◆ HOW TO COMPLETE THIS TASK ◆
Once the pictures have been set aside, copy every remaining entry exactly.

Items from a data source
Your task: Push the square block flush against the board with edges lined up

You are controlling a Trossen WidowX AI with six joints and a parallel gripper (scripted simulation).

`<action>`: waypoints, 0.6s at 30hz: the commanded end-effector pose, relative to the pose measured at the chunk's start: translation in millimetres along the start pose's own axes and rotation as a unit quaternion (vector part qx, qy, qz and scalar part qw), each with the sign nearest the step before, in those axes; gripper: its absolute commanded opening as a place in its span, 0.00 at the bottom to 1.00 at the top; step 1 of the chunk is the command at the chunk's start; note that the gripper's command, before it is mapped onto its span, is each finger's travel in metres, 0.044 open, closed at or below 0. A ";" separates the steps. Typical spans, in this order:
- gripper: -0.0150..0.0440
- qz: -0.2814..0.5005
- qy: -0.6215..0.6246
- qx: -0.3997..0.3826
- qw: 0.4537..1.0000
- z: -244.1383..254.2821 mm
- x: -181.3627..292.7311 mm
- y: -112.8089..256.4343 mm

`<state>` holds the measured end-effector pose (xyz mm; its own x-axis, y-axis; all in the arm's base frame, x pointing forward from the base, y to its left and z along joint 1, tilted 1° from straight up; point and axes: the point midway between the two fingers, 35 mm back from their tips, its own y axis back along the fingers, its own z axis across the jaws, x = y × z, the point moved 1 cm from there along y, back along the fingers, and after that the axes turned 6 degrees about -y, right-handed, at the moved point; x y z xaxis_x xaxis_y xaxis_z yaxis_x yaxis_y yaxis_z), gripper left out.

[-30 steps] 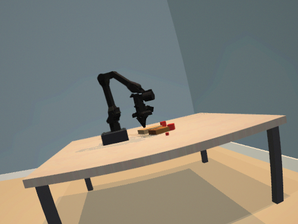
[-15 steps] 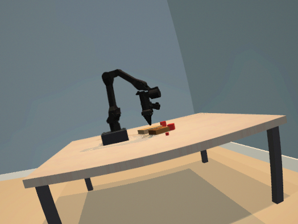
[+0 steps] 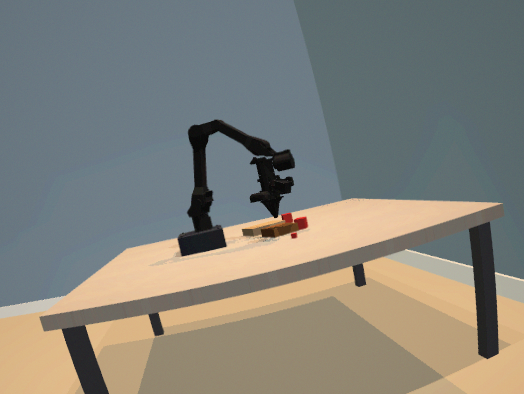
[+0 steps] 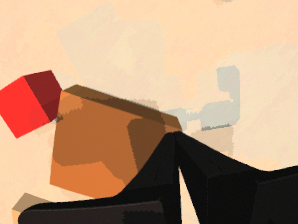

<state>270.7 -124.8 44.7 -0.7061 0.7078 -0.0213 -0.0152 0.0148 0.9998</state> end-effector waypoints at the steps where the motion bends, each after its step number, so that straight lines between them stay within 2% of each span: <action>1: 0.25 0.004 -0.053 0.000 0.999 5.8 -7.4 -2.3; 12: 0.25 0.004 -0.240 0.000 0.971 22.8 -31.6 -5.9; 16: 0.25 0.004 -0.251 0.001 0.968 23.9 -33.0 -6.3; 18: 0.25 0.004 -0.251 0.001 0.968 24.2 -33.7 -18.7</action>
<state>311.2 -132.2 39.4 -0.2847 0.9584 -0.0211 -0.0204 0.0160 0.9997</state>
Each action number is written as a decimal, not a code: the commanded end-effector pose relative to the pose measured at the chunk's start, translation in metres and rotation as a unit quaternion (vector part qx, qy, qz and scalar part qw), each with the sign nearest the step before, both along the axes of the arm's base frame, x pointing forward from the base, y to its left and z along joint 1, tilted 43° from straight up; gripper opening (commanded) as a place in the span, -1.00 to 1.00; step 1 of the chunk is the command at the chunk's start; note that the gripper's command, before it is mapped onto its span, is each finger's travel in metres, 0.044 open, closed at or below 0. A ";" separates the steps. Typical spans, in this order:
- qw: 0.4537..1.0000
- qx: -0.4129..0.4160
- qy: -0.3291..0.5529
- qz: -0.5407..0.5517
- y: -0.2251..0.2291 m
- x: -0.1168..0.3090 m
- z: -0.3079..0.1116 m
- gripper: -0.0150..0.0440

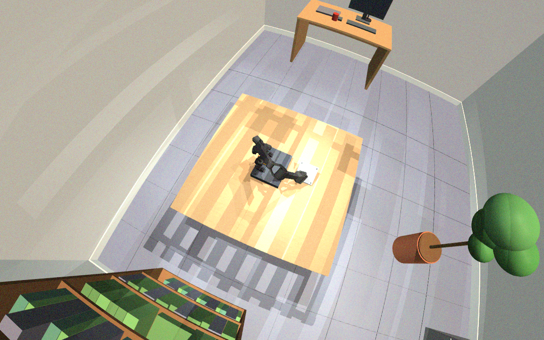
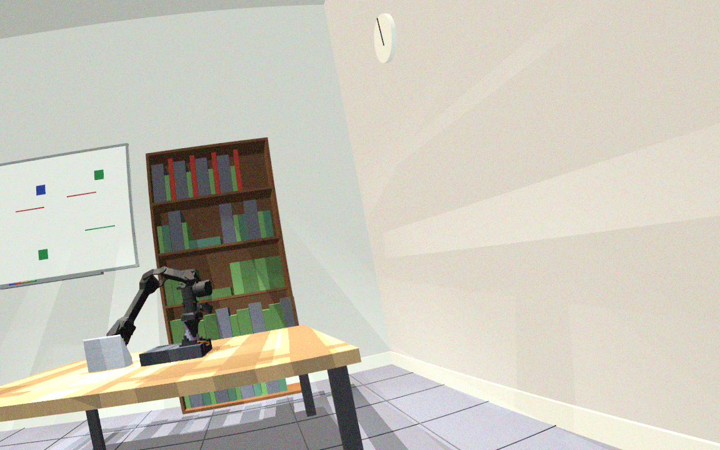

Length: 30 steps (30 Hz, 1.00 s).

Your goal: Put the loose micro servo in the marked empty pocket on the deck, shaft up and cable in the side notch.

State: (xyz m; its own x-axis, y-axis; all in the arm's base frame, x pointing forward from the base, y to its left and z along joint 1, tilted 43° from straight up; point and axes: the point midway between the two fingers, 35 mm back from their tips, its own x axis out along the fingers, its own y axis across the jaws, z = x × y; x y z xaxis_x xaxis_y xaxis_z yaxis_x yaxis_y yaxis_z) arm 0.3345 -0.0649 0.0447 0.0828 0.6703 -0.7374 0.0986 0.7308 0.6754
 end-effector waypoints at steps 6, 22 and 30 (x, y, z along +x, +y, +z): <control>1.000 0.000 0.001 -0.003 0.006 0.000 -0.006 -0.49; 1.000 0.000 0.001 -0.003 0.011 0.001 -0.012 -0.05; 1.000 0.000 0.001 -0.003 -0.007 -0.002 0.008 0.14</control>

◆ YOUR SOLUTION ◆
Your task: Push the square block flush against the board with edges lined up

You are controlling a Trossen WidowX AI with six joints and a parallel gripper (scripted simulation).

`<action>`: waypoints, 0.6s at 30hz: the commanded end-effector pose, relative to the pose measured at the chunk's start: translation in millimetres along the start pose's own axes and rotation as a unit quaternion (vector part qx, qy, qz and scalar part qw), each with the sign nearest the step before, in those axes; gripper: its absolute commanded opening as a place in its span, 0.00 at the bottom to 1.00 at the top; step 1 of the chunk is the command at the chunk's start; note that the gripper's command, before it is mapped onto its span, is each finger's travel in metres, 0.044 open, closed at or below 0. A ";" separates the steps. Typical spans, in this order:
- gripper: -0.0150..0.0440
- qz: -0.2814..0.5005
- qy: -0.6215..0.6246
- qx: -0.3997..0.3826
- qw: 0.4537..1.0000
- z: -244.1383..254.2821 mm
- x: -181.3627..292.7311 mm
- y: -112.8089..256.4343 mm

`<state>` holds the measured end-effector pose (xyz mm; its own x-axis, y-axis; all in the arm's base frame, x pointing forward from the base, y to its left and z along joint 1, tilted 1° from straight up; point and axes: the point midway between the two fingers, 35 mm back from their tips, its own y axis back along the fingers, its own z axis across the jaws, x = y × z, the point moved 1 cm from there along y, back along the fingers, and after that the axes turned 6 degrees about -y, right-handed, at the moved point; x y z xaxis_x xaxis_y xaxis_z yaxis_x yaxis_y yaxis_z), gripper left out.

[-30 steps] 
[-15 steps] 
[+0 steps] 
[+0 steps] 

<state>270.7 -124.8 44.7 -0.7061 0.7078 -0.0213 -0.0152 0.0148 0.9998</state> end-effector waypoints at the steps where the motion bends, each after its step number, so that straight lines between them stay within 2% of each span: <action>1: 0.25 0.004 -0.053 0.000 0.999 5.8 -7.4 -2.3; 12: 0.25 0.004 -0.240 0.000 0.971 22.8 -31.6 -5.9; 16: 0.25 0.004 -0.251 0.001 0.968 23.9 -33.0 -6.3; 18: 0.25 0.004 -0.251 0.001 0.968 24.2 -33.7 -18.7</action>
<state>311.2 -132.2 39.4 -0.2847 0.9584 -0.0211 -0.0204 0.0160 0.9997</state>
Each action number is written as a decimal, not a code: the commanded end-effector pose relative to the pose measured at the chunk's start, translation in metres and rotation as a unit quaternion (vector part qx, qy, qz and scalar part qw), each with the sign nearest the step before, both along the axes of the arm's base frame, x pointing forward from the base, y to its left and z along joint 1, tilted 43° from straight up; gripper opening (commanded) as a place in the span, -1.00 to 1.00; step 1 of the chunk is the command at the chunk's start; note that the gripper's command, before it is mapped onto its span, is each finger's travel in metres, 0.044 open, closed at or below 0. A ";" separates the steps. Typical spans, in this order:
- qw: 0.4537..1.0000
- qx: -0.4129..0.4160
- qy: -0.3291..0.5529
- qz: -0.5407..0.5517
- y: -0.2251..0.2291 m
- x: -0.1168..0.3090 m
- z: -0.3079..0.1116 m
- gripper: -0.0150..0.0440


Length: 30 steps (30 Hz, 1.00 s).

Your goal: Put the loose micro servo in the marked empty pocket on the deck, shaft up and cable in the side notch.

State: (xyz m; its own x-axis, y-axis; all in the arm's base frame, x pointing forward from the base, y to its left and z along joint 1, tilted 43° from straight up; point and axes: the point midway between the two fingers, 35 mm back from their tips, its own x axis out along the fingers, its own y axis across the jaws, z = x × y; x y z xaxis_x xaxis_y xaxis_z yaxis_x yaxis_y yaxis_z) arm 0.3345 -0.0649 0.0447 0.0828 0.6703 -0.7374 0.0986 0.7308 0.6754
 end-effector waypoints at steps 6, 22 and 30 (x, y, z along +x, +y, +z): <control>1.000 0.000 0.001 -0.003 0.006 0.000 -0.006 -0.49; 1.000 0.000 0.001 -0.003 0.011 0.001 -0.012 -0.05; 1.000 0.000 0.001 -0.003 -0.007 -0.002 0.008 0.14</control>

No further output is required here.